From: [EMAIL PROTECTED] (R. Knauer)
Subject: Re: True Randomness  The Law Of Large Numbers
Date: Wed, 12 May 1999 12:41:29 GMT
Reply-To: [EMAIL PROTECTED]

On Wed, 12 May 1999 06:07:42 GMT, "Douglas A. Gwyn" [EMAIL PROTECTED]
wrote:

 Then why does Feller claim that it is fundamentally incorrect to infer
 the properties of random number generation from the time average of a
 single sequence?

Who cares why he says that, it's not relevant.

Are you saying that Feller does not know what he is talking about?

It's hard to be sure what you mean by terms like "1-bit bias".
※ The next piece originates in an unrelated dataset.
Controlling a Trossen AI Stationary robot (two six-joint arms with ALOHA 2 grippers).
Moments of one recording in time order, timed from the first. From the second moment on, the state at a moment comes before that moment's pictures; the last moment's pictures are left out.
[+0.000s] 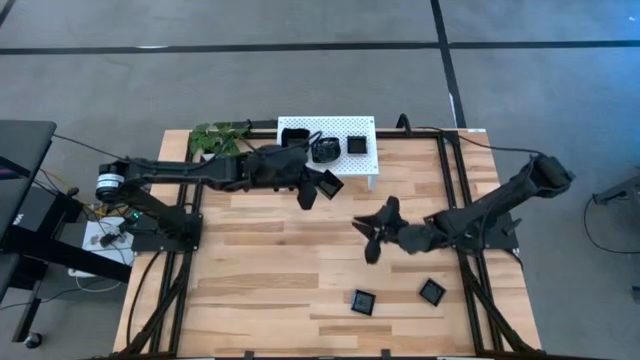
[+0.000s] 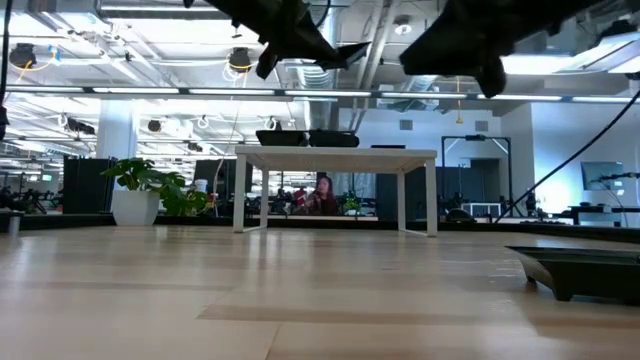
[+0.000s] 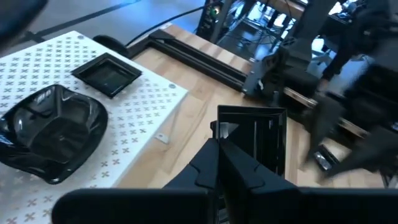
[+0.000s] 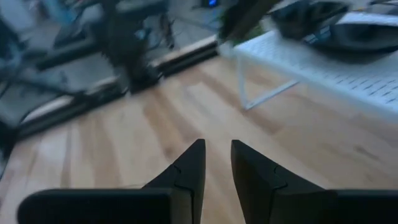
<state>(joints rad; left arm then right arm) 0.10 1.44 1.12 -0.09 -0.14 -0.32 0.40 1.26 0.65 0.21 0.77 0.54</state>
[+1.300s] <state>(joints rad) 0.02 1.44 1.12 0.04 -0.66 -0.27 0.00 1.45 0.73 0.90 0.50 0.17</state>
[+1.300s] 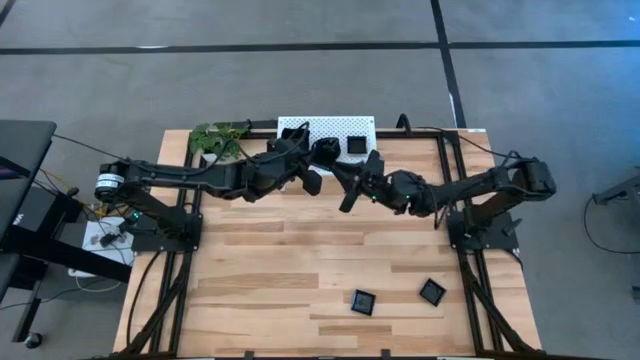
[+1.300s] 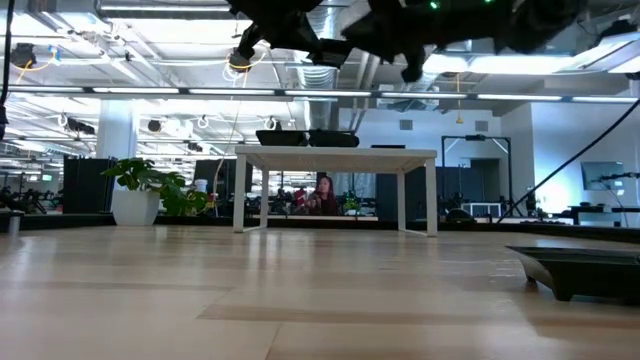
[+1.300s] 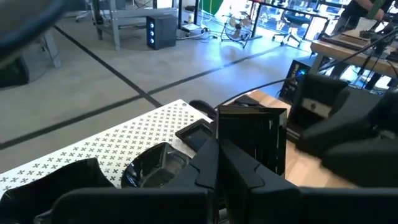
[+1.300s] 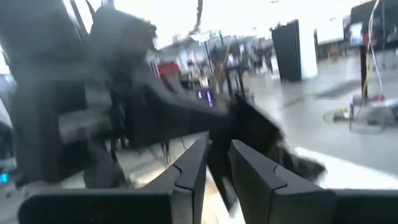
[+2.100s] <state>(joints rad) 0.02 1.44 1.12 0.05 -0.76 -0.24 0.01 1.48 0.80 0.84 0.75 0.14</state>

There should be no difficulty in understanding that term at all. It is
quite commonly used in discussions about randomness. It is one of the
different kinds of group bias.

The Monobit Test checks the first moment of the distribution,

I think you need to demonstrate that formally.

If John Jones makes only $25,000/year, then there is evidence that he
isn't a very good salesman, and you should consider not using him to
peddle your product.

It depends on whether that is his consistent earnings level. One
annual earnings report is not sufficient to characterize his overall
performance over his productive years.

If you want to formulate a monobit-type test that takes a large number
of samples into account, then I would agree that it might have merit.
But just one test on one small sample is not sufficient.